PROBLEM DESCRIPTION
Reproduce exactly the opening lines of the listing, stopping after the line that contains "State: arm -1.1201" and including it.

SOURCE MATERIAL
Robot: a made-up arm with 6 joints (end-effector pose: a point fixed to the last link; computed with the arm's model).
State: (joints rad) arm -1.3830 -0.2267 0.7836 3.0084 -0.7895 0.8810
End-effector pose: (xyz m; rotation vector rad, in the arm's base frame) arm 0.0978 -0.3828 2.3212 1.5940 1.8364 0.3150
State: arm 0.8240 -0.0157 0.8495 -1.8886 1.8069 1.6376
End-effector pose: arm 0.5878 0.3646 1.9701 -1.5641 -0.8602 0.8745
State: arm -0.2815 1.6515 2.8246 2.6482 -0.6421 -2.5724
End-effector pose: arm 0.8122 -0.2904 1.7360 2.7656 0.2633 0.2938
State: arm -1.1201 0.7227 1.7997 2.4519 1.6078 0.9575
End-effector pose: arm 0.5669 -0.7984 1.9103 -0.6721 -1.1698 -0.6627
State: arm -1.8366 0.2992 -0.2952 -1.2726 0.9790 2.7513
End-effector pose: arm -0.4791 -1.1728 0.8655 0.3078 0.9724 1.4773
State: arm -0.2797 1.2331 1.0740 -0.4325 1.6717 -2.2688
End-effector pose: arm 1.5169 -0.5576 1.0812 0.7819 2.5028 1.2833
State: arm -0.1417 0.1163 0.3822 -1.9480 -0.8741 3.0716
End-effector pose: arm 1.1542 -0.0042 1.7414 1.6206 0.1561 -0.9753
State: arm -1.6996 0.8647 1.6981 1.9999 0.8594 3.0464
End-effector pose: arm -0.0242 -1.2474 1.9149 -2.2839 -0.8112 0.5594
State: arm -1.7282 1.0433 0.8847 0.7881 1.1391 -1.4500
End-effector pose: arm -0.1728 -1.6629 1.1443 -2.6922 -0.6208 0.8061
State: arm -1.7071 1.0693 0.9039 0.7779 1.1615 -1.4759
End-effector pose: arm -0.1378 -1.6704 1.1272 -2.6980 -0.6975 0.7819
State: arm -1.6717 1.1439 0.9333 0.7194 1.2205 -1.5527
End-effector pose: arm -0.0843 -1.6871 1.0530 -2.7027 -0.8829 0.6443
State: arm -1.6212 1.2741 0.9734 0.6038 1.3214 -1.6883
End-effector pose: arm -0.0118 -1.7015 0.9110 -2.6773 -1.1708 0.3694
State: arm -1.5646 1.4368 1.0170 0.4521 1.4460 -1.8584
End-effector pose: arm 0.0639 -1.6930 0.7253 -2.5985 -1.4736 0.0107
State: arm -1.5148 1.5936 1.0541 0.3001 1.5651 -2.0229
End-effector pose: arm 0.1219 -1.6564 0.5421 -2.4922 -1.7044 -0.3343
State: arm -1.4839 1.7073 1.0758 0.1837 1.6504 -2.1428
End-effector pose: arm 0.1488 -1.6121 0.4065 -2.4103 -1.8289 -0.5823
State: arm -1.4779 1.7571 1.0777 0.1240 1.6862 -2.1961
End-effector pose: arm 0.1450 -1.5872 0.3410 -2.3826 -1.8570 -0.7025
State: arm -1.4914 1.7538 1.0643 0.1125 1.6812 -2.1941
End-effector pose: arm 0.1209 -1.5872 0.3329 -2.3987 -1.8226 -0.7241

ANSWER BOX
Robot: a made-up arm with 6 joints (end-effector pose: a point fixed to the last link; computed with the arm's model).
State: (joints rad) arm -1.3830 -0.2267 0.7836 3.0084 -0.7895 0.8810
End-effector pose: (xyz m; rotation vector rad, in the arm's base frame) arm 0.0978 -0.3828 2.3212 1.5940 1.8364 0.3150
State: arm 0.8240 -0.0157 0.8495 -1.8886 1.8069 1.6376
End-effector pose: arm 0.5878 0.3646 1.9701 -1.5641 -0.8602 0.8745
State: arm -0.2815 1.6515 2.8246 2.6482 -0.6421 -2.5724
End-effector pose: arm 0.8122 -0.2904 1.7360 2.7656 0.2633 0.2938
State: arm -1.1201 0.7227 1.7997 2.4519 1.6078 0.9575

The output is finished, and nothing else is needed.